Which lines of the data contain the string "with"? Copy every one of them.

# # # # # # #

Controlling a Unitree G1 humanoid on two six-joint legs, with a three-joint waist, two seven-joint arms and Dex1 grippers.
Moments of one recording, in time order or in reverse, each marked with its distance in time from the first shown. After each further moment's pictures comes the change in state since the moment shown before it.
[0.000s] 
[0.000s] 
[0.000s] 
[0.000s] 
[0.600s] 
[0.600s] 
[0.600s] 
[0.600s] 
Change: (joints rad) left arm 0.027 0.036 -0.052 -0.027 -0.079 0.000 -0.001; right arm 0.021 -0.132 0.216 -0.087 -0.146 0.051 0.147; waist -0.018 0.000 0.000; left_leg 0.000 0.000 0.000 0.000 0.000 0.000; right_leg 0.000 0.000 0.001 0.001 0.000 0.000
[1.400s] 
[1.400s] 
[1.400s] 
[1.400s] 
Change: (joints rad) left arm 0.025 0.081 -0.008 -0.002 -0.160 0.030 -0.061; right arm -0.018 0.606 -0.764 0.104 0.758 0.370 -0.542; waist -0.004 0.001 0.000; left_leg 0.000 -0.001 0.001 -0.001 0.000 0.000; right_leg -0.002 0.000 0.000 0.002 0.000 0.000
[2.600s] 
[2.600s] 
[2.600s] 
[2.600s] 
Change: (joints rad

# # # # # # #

Answer to this task:
Controlling a Unitree G1 humanoid on two six-joint legs, with a three-joint waist, two seven-joint arms and Dex1 grippers.
Moments of one recording, in time order or in reverse, each marked with its distance in time from the first shown. After each further moment's pictures comes the change in state since the moment shown before it.

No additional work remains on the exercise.